Chun-Kai Wang, Paul Hsu, Ming-Wei Chang, and Emre Kıcıman
4 January 2013
Almost all of the existing work on Named Entity Recognition (NER) consists of the following pipeline stages – part-of-speech tagging, segmentation, and named entity type classification. The requirement of hand-labeled training data on these stages makes it very expensive to extend to different domains and entity classes. Even with a large amount of hand-labeled data, existing techniques for NER on informal text, such as social media, perform poorly due to a lack of reliable capitalization, irregular sentence structure and a wide range of vocabulary.

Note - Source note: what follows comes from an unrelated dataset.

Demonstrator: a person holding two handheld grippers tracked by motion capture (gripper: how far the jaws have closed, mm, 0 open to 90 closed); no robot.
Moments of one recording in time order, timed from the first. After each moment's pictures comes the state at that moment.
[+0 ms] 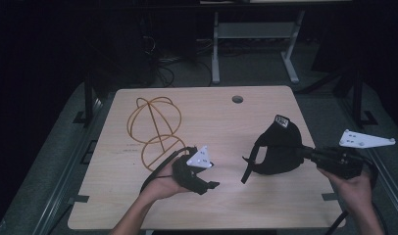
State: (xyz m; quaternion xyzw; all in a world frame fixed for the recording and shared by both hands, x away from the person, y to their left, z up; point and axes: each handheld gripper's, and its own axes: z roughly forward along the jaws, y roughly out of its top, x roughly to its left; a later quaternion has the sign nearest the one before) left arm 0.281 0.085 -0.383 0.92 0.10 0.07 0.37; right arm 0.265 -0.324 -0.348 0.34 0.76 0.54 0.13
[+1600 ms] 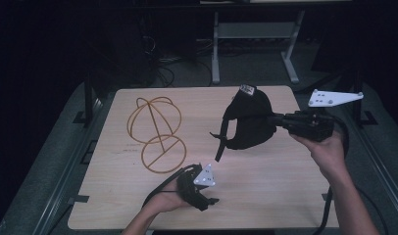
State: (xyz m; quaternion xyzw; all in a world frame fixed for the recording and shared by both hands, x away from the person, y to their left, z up) left arm 0.267 0.077 -0.431 0.94 0.09 0.06 0.34; right arm 0.320 -0.250 -0.275 0.27 0.78 0.56 0.12
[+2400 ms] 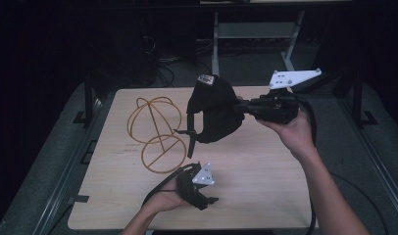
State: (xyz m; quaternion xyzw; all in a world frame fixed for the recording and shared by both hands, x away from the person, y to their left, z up) left arm 0.268 0.079 -0.428 0.93 0.09 0.06 0.34; right arm 0.345 -0.171 -0.239 0.20 0.80 0.56 0.10
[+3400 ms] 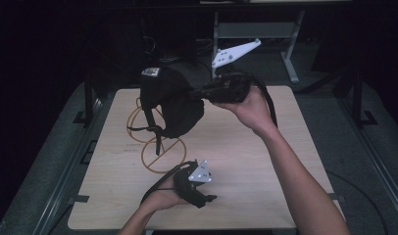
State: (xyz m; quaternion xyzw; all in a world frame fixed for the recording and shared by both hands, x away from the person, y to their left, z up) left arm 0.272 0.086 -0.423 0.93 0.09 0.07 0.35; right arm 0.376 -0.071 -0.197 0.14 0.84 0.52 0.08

In this paper, we address the lack of hand-labeled training data by taking advantage of weak super vision signals. We present our approach in two parts. First, we propose a novel generative model that combines the ideas from Hidden Markov Model (HMM) and n-gram language models into what we call an N-gram Language Markov Model (NLMM). Second, we utilize large-scale weak supervision signals from sources such as Wikipedia titles and the corresponding click counts to estimate parameters in NLMM. Our model is simple and can be implemented without the use of Expectation Maximization or other expensive iterative training techniques. Even with this simple model, our approach to NER on informal text outperforms existing systems trained on formal English and matches state-of-the-art NER systems trained on hand-labeled Twitter messages. Because our model does not require hand-labeled data, we can adapt our system to other domains and named entity classes very easily. We demonstrate the flexibility of our approach by successfully applying it to the different domain of extracting food dishes from restaurant reviews with very little extra work.